MetLife Japan offers a comprehensive benefits package that promotes work-life balance and employee wellbeing. Employees can take advantage of flex time policy and a generous time-off policy, national holidays, annual paid leave, special consecutive leave, and refreshment leave. We also provide full social insurance coverage, a commuting expense reimbursement, group insurance, and discounts on travel and English language lessons. To support work flexibility, employees also have hybrid work options, shortened working hours for parents with children in third grade or below, and a casual dress code.

About MetLife

MetLife Inc., through its subsidiaries and affiliates (MetLife), is one of the world’s leading financial services companies, providing insurance, annuities, employee benefits and asset management to help individual and institutional customers build a more confident future.
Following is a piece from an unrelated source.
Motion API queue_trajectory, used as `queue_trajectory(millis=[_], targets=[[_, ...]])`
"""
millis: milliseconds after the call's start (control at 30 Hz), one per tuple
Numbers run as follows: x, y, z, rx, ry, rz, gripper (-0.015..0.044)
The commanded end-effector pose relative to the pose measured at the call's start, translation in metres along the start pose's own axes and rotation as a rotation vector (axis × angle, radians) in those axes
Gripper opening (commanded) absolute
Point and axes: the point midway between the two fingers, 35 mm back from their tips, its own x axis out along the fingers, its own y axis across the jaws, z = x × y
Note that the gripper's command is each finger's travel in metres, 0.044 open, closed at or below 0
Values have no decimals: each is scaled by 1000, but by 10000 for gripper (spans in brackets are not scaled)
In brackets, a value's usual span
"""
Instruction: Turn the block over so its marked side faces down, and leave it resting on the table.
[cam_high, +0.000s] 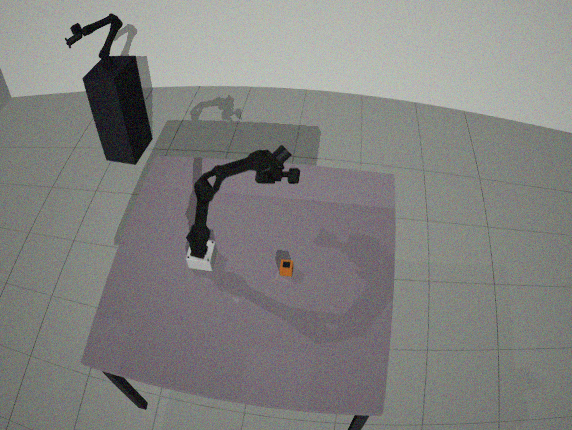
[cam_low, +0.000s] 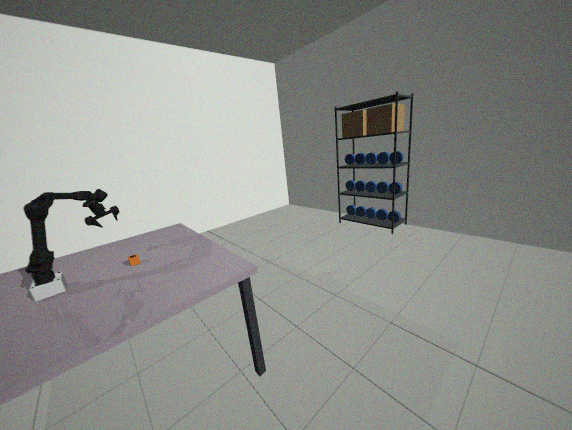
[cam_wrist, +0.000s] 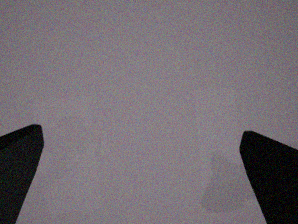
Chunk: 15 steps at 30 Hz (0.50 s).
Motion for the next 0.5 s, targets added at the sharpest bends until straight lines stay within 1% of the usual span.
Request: queue_trajectory(millis=[0,233,400,467], targets=[[9,-31,-64,297,134,-13,440],[2,-66,-188,889,357,-74,440],[-15,-69,-277,1321,511,-136,440],[-21,-68,-301,1435,552,-155,440]])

Founded in 1868, MetLife has operations in more than 40 markets globally and holds leading positions in the United States, Asia, Latin America, Europe and the Middle East.
 
MetLife Japan began operations in February 1973 as Japan’s first foreign-owned life insurance company. Our purpose, “Always with you, building a more confident future,” encapsulates our strong commitment to leveraging our global network and best practices worldwide to stand with our customers and build trust with our communities.